Interior minister says the Pakistani Taliban are behind the attack.
Lahore, Pakistan; and New Delhi
Pakistani commandos overpowered at least 10 gunmen Monday to retake control of a police academy near Lahore.
The gunmen had eight hours earlier stormed the compound disguised in blue uniforms, leaving eight people dead and about 100 wounded – and demonstrating for the second time this month the weakness of police forces in the heart of Pakistan. On March 3, terrorists launched a similarly brazen attack in Lahore against the Sri Lankan cricket team, killing seven people before slipping away.
"The security guards weren't able to resist because they had no guns or no ammunition," says eyewitness M. Ilyas, a police constable.

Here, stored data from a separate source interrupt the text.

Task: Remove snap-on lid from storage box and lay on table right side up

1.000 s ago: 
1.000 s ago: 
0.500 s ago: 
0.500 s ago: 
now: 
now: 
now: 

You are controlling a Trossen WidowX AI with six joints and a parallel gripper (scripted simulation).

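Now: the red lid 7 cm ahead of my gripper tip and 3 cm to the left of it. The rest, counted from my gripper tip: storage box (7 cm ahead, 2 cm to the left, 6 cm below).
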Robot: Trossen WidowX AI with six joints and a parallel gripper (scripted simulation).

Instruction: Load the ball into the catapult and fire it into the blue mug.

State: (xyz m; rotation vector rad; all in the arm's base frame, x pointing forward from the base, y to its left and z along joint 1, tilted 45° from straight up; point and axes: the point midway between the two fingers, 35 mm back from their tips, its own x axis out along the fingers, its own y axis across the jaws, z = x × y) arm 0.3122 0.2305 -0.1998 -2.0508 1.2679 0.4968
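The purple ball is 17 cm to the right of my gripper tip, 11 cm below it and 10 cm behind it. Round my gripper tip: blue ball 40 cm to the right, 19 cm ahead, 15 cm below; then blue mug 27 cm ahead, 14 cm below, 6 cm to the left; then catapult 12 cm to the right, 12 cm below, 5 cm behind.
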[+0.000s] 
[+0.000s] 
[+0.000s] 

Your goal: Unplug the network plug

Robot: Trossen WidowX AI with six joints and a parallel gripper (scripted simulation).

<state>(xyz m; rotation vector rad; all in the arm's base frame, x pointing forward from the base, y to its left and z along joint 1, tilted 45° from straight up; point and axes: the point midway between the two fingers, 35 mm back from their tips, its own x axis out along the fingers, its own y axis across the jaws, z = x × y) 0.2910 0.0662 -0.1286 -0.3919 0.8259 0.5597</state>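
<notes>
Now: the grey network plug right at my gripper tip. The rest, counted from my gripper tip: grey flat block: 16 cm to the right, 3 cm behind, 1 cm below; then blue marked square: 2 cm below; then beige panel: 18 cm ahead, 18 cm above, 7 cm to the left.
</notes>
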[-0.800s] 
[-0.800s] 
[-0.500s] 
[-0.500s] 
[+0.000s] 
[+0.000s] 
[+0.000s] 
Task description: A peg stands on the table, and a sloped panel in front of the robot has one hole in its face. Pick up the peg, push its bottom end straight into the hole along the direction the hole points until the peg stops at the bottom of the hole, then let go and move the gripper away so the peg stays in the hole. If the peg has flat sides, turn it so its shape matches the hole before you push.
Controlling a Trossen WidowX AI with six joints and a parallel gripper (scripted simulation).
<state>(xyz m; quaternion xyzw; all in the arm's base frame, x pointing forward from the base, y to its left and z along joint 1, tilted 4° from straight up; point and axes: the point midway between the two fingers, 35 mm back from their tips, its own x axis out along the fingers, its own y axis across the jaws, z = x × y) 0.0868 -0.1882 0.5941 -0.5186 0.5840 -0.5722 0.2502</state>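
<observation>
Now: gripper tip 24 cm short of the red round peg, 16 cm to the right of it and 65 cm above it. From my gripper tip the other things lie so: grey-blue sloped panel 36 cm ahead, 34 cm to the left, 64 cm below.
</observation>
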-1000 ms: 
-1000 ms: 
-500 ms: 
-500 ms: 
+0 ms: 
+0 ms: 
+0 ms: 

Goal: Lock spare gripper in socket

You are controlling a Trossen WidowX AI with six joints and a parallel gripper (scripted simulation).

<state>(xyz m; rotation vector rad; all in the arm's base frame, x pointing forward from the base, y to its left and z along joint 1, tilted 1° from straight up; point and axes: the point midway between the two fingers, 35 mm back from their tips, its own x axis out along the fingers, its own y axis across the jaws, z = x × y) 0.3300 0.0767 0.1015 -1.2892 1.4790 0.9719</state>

Police have drawn the ire of jihadi groups for leading a crackdown and investigation of their suspected involvement in the attack on Mumbai in November. Analysts are divided over how much enthusiasm the Army has for tackling militant groups – even in the face of a rise in attacks – but there's consensus that it's the police who have proven the most aggressive and need the most Western backing moving forward.
"The police are the weakest link. They are both the most vulnerable and the most essential to the state if there is to be an effective crackdown" on jihadi groups, says Samina Ahmed, a Pakistan-based analyst with the International Crisis Group (ICG).